Provide again, from the entries below, every line from the one containing "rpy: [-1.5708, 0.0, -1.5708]" through the one containing "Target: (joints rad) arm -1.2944", exactly as written, and no other line.

#### [RECORDS FOR PROCESSING]
#####

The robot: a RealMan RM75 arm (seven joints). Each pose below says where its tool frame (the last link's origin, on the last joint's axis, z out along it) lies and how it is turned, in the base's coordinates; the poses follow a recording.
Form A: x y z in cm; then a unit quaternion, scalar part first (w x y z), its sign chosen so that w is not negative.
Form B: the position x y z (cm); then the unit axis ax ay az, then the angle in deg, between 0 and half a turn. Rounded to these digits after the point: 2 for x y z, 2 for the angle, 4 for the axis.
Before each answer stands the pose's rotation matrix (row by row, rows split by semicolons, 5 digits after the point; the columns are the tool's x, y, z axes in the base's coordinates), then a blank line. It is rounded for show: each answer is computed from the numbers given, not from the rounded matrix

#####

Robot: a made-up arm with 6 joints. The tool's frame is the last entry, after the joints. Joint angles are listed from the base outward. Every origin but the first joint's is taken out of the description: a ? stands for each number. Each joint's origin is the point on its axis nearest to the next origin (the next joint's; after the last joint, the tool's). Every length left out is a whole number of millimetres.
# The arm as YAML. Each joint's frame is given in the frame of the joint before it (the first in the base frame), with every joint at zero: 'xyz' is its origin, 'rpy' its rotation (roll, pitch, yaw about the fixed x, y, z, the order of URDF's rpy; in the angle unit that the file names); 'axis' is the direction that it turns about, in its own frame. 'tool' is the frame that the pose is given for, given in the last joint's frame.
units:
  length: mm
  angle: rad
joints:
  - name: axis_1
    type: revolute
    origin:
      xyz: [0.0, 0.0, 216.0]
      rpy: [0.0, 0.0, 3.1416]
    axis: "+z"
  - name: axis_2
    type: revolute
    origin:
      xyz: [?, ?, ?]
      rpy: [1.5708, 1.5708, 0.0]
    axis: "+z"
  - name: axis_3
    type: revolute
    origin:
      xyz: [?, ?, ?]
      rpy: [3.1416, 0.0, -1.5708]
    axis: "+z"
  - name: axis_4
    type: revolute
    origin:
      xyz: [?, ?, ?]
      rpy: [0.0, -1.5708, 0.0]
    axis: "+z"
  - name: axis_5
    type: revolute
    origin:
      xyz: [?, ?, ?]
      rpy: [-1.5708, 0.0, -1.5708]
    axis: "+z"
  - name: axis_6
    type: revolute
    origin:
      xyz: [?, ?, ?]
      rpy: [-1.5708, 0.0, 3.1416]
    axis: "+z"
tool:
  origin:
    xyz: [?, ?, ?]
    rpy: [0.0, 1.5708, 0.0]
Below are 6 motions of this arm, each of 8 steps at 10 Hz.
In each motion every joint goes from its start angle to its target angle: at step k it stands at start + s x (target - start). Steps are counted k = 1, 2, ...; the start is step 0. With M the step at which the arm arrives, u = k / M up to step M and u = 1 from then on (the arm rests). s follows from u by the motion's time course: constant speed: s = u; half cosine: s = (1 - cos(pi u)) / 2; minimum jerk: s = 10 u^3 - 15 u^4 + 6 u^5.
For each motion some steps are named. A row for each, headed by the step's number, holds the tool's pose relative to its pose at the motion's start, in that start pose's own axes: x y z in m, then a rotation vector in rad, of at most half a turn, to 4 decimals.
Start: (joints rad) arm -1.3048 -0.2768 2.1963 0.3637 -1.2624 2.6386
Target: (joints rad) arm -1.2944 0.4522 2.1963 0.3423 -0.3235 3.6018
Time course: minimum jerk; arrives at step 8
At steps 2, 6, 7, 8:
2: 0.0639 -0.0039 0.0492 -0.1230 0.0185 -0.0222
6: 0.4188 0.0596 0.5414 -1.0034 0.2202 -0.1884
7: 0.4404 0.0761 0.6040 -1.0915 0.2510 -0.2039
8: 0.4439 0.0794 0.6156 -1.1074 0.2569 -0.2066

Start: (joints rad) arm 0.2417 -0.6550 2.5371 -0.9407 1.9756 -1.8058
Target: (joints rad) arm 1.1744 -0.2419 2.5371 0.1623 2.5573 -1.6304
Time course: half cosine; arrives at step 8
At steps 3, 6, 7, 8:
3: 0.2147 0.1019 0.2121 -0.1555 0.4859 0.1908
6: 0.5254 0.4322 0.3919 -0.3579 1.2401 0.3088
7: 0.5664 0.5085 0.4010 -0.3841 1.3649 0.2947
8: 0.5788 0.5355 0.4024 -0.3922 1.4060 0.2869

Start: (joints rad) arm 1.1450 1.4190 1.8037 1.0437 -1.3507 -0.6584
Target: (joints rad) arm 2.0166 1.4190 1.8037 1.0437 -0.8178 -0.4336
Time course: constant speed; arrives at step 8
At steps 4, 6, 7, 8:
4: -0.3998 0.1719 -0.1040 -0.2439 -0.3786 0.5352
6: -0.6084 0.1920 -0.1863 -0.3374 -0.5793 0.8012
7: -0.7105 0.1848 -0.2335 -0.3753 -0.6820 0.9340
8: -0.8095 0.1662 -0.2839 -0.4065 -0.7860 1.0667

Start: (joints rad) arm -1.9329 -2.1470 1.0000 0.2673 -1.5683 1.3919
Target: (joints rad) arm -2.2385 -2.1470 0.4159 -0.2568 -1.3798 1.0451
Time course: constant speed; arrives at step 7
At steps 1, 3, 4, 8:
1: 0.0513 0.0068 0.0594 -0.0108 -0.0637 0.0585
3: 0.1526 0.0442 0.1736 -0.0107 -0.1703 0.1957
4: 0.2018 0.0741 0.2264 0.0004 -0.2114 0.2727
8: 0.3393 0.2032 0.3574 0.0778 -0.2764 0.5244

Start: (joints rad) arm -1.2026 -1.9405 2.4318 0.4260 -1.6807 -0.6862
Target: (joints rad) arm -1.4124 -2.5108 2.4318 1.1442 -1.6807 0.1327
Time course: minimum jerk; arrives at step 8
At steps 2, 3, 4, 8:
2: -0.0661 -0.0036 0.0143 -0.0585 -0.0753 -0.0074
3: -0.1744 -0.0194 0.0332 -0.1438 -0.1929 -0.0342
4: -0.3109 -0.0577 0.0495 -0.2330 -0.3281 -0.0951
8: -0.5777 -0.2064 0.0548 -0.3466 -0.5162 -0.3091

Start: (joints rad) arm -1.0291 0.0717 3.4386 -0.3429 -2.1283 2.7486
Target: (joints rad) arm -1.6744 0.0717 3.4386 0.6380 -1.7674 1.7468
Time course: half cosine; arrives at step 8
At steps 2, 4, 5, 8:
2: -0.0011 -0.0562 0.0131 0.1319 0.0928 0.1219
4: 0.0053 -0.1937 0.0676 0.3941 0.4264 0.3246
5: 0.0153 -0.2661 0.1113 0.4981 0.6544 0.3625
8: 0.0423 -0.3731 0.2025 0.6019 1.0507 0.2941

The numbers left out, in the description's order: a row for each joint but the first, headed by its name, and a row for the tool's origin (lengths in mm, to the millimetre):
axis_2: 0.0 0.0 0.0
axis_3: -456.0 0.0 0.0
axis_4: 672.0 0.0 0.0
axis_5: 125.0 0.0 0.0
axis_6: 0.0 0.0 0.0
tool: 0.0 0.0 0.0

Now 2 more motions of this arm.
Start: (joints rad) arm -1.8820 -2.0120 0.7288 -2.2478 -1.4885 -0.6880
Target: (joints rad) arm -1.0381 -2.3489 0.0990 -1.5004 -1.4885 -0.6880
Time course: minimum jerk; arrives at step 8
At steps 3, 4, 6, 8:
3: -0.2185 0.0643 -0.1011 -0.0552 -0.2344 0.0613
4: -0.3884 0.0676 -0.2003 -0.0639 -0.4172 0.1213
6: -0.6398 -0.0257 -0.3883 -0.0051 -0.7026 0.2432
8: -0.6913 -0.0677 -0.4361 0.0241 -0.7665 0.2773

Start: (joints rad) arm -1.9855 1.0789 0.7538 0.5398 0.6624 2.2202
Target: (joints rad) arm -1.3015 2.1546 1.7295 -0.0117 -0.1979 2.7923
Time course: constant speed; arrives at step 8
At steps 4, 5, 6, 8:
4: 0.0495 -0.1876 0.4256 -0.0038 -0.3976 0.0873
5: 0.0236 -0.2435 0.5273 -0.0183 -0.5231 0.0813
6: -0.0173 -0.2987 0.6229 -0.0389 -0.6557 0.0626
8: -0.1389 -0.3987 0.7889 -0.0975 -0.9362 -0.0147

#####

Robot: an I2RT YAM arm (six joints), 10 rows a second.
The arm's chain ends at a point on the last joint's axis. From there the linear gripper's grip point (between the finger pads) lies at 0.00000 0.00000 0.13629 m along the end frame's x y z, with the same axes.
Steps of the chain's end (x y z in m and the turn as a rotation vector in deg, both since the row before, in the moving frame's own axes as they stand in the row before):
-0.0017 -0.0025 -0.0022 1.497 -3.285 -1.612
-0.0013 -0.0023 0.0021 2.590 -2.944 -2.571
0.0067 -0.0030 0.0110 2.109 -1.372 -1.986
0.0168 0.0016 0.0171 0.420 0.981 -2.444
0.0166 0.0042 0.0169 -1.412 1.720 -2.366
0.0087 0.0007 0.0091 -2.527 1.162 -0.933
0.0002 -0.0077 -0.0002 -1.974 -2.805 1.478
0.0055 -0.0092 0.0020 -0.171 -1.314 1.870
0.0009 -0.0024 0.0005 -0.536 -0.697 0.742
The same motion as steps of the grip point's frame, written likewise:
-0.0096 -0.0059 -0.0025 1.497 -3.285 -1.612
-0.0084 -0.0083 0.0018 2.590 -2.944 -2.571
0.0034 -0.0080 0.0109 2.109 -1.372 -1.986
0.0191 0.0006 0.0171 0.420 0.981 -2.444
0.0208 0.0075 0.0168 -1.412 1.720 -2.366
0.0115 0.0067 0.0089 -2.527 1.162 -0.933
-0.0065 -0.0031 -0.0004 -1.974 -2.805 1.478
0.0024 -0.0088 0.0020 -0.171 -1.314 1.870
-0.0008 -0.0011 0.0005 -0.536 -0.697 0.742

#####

#### [ANSWER FOR THIS EXERCISE]
      rpy: [-1.5708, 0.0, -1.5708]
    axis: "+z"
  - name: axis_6
    type: revolute
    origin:
      xyz: [?, ?, ?]
      rpy: [-1.5708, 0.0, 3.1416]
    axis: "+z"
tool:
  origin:
    xyz: [?, ?, ?]
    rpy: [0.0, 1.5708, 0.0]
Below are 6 motions of this arm, each of 8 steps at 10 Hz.
In each motion every joint goes from its start angle to its target angle: at step k it stands at start + s x (target - start). Steps are counted k = 1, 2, ...; the start is step 0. With M the step at which the arm arrives, u = k / M up to step M and u = 1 from then on (the arm rests). s follows from u by the motion's time course: constant speed: s = u; half cosine: s = (1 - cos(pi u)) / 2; minimum jerk: s = 10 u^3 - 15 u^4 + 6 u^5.
For each motion some steps are named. A row for each, headed by the step's number, holds the tool's pose relative to its pose at the motion's start, in that start pose's own axes: x y z in m, then a rotation vector in rad, of at most half a turn, to 4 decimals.
Start: (joints rad) arm -1.3048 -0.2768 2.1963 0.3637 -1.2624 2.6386
Target: (joints rad) arm -1.2944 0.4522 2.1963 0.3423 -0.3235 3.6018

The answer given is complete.